The problem:
Copy the data that follows, character for character, minus the pictures.

"""

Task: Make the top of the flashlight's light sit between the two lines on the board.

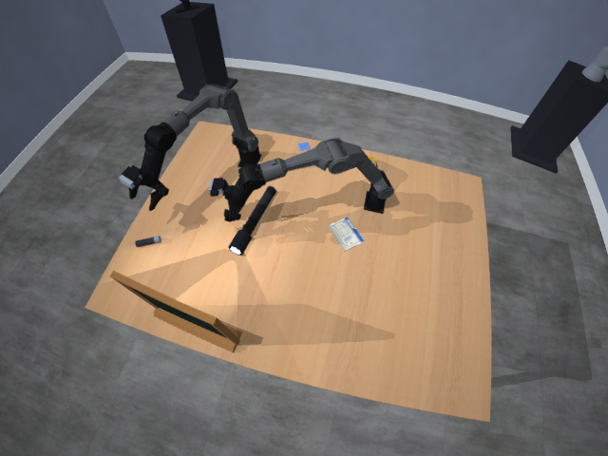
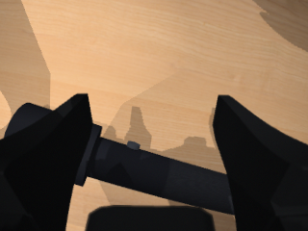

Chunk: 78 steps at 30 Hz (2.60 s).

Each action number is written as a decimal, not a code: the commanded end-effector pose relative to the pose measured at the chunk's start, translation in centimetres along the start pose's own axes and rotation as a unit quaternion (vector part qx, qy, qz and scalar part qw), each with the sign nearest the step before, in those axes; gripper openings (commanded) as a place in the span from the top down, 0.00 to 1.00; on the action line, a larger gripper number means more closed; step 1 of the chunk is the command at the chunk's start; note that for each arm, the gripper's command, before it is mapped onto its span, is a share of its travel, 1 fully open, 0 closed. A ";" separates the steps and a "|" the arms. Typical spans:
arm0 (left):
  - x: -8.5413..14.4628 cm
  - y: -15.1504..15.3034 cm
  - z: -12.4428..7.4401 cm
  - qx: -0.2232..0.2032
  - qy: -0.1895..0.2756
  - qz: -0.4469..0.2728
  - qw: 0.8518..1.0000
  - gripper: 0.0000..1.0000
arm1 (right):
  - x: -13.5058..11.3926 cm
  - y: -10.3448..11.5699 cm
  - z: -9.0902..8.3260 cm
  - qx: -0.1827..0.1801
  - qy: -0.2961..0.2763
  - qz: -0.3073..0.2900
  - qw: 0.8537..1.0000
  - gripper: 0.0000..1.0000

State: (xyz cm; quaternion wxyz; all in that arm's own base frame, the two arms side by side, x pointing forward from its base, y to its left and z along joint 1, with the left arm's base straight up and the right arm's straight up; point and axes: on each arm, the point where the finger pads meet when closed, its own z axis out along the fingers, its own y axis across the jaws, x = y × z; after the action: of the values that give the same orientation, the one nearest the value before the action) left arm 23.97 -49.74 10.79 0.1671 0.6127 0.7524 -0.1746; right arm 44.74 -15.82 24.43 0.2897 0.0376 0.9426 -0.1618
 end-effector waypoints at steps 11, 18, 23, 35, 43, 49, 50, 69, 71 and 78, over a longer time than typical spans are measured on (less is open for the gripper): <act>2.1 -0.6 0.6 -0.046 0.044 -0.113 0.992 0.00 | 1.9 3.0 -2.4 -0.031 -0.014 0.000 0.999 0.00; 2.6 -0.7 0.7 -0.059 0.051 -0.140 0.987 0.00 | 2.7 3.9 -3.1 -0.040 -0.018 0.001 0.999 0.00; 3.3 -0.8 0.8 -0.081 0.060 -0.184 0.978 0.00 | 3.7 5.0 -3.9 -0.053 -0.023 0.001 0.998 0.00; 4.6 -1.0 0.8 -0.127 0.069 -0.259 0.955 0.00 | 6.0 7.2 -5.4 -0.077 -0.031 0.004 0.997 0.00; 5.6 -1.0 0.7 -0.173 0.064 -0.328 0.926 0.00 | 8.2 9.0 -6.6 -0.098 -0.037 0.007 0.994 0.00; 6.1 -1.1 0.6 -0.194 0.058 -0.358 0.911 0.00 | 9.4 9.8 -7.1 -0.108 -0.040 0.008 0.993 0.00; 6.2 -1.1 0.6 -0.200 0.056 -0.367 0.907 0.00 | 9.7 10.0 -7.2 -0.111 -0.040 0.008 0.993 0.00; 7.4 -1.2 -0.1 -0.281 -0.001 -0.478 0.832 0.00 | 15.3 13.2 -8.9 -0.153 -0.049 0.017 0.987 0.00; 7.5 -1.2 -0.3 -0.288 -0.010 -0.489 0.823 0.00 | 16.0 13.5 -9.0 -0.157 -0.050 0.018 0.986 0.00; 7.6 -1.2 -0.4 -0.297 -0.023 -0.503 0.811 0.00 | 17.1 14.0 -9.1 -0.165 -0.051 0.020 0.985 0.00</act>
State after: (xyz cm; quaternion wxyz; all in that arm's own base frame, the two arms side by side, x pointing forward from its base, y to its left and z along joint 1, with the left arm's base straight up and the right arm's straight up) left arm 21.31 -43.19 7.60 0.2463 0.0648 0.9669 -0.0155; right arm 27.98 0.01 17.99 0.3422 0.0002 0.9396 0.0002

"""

Answer to this exercise:
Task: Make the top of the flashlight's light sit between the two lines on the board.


Chunk: 78 steps at 30 Hz (2.60 s).

Each action number is written as a decimal, not a code: the commanded end-effector pose relative to the pose measured at the chunk's start, translation in centimetres along the start pose's own axes and rotation as a unit quaternion (vector part qx, qy, qz and scalar part qw), each with the sign nearest the step before, in those axes; gripper openings (commanded) as a place in the span from the top down, 0.00 to 1.00; on the action line, a larger gripper number means more closed; step 1 of the chunk is the command at the chunk's start; note that for each arm, the gripper's command, before it is mapped onto its span, is a share of its travel, 1 fully open, 0 closed. A ";" separates the steps and a "|" the arms. Typical spans:
arm0 (left):
  - x: -8.5413..14.4628 cm
  - y: -15.1504..15.3034 cm
  - z: -12.4428..7.4401 cm
  - qx: -0.2232..0.2032
  - qy: -0.1895..0.2756
  - qz: -0.4469..0.2728
  - qw: 0.8518..1.0000
  - gripper: 0.0000..1.0000
arm1 (right):
  - x: -13.5058..11.3926 cm
  - y: -10.3448..11.5699 cm
  - z: -9.0902..8.3260 cm
  - qx: -0.1827..0.1801
  - qy: -0.2961..0.2763
  - qz: -0.3073..0.2900
  - qw: 0.8537..1.0000
  - gripper: 0.0000..1.0000

State: (xyz cm; quaternion wxyz; all in that arm's own base frame, the two arms side by side, x pointing forward from its base, y to its left and z along joint 1, with the left arm's base straight up and the right arm's straight up; point and axes: on each arm, the point where the finger pads meet when closed, its own z axis out along the fingers, its own y axis across the jaws, x = y × z; after the action: of the values that give the same orientation, the one nearest the value before the action) left arm 23.97 -49.74 10.79 0.1671 0.6127 0.7524 -0.1746; right arm 44.74 -15.82 24.43 0.2897 0.0376 0.9426 -0.1618
 end-effector waypoints at steps 11, 18, 23, 35, 43, 49, 50, 69, 71 and 78, over a longer time than typical spans are measured on (less is open for the gripper): <act>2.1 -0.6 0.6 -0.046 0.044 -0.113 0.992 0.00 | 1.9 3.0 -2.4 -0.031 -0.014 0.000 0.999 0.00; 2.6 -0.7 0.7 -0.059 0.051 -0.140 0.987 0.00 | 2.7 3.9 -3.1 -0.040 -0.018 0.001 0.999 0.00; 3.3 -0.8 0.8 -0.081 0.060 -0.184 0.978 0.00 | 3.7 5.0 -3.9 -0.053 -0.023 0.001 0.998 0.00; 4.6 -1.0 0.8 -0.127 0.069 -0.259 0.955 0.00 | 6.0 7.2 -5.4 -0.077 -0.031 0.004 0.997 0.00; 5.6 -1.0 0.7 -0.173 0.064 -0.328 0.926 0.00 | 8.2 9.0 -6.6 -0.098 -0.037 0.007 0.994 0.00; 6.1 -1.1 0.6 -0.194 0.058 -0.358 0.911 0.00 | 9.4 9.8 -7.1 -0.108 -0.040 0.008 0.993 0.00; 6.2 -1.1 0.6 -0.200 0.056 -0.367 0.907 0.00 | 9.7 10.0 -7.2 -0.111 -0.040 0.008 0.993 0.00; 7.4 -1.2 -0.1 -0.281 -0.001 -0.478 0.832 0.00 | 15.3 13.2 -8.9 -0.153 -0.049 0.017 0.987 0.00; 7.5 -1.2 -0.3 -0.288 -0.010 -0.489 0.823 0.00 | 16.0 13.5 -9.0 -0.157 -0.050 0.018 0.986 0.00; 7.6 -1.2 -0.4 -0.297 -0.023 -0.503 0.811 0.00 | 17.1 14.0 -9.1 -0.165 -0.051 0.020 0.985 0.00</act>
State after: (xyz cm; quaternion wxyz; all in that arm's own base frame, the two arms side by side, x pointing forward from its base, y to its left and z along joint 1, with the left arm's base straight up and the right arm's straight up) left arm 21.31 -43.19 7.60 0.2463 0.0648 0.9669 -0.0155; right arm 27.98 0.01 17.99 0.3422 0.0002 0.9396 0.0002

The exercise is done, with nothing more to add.